## PROBLEM TO SOLVE:
Among the entries that follow, some lines contain the word "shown". Show all of them.

[Opening GIVEN DATA section]

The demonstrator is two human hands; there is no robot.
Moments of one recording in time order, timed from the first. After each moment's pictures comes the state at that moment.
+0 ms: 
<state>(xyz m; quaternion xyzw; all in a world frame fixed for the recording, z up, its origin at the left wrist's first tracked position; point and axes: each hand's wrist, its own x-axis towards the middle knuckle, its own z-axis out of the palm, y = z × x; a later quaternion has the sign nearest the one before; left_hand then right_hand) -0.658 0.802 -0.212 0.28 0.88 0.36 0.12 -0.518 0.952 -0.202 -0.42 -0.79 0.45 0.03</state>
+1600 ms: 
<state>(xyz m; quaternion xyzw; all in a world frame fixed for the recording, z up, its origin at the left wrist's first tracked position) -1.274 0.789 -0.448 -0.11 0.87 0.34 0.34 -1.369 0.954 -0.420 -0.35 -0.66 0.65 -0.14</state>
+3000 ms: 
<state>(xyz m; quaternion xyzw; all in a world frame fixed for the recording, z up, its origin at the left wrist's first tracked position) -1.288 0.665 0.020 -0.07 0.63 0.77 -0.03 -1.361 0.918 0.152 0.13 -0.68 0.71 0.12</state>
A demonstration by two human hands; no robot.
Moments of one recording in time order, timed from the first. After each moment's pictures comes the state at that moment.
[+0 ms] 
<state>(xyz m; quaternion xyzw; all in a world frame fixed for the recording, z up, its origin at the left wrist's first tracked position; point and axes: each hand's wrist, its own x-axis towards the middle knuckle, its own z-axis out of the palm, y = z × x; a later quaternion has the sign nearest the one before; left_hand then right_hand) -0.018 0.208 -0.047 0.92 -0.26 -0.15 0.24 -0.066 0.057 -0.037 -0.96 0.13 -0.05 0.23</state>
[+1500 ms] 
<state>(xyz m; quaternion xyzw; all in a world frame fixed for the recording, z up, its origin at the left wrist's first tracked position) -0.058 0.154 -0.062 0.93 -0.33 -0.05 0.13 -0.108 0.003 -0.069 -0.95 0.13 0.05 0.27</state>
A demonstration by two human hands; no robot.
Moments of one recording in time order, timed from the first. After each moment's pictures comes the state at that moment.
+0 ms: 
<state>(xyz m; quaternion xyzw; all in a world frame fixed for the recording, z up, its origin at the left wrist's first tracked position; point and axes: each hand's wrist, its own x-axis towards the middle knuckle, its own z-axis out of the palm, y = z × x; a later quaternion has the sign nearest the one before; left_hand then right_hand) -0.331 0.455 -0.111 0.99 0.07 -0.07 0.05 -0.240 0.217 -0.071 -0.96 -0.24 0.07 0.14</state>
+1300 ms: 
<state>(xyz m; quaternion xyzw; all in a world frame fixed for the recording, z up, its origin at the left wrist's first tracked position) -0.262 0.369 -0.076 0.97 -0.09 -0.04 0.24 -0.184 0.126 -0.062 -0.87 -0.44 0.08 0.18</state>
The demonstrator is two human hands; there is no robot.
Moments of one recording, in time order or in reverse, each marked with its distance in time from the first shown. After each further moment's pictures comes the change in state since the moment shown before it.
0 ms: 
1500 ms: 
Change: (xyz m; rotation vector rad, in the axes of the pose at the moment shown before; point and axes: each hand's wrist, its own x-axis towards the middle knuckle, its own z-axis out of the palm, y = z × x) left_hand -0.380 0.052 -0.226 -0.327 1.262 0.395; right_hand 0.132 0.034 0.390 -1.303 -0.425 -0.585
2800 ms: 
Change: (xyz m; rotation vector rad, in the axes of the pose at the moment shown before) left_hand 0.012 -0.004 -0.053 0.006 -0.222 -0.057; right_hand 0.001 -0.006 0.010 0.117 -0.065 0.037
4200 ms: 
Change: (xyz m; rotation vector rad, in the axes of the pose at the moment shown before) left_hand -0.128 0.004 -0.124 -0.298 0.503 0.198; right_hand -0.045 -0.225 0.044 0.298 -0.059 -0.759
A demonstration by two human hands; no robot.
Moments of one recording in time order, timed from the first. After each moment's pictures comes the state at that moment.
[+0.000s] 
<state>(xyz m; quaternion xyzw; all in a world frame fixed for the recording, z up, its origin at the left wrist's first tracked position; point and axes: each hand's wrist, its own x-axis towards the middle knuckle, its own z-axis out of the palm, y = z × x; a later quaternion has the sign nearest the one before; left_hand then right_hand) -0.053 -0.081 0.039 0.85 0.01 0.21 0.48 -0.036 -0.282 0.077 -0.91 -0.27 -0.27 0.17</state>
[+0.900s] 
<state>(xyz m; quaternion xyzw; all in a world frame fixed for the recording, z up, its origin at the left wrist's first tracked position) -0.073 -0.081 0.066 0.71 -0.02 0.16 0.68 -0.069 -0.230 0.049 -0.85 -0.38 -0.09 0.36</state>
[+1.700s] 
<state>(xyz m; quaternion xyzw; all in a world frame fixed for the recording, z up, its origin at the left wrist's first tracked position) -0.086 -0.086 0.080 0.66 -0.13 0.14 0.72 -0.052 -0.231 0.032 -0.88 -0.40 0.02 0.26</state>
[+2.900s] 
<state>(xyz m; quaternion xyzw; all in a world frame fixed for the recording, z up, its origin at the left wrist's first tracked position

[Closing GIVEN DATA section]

## OUTPUT FOR THIS EXERCISE:
Moments of one recording, in time order or in reverse, each marked with its distance in time from the first shown. After each further moment's pictures comes the change in state since the moment shown before it.
Change: (xyz m; rotation vector rad, in the axes of the pose at the moment shown before; point and axes: each hand's wrist, its own x-axis towards the middle knuckle, its own z-axis out of the palm, y = z × x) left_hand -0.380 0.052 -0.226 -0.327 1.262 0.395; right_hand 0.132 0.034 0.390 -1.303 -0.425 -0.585
Change: (xyz m; rotation vector rad, in the axes of the pose at the moment shown before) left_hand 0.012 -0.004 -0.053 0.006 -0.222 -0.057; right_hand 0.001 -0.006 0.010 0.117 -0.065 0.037
Change: (xyz m; rotation vector rad, in the axes of the pose at the moment shown before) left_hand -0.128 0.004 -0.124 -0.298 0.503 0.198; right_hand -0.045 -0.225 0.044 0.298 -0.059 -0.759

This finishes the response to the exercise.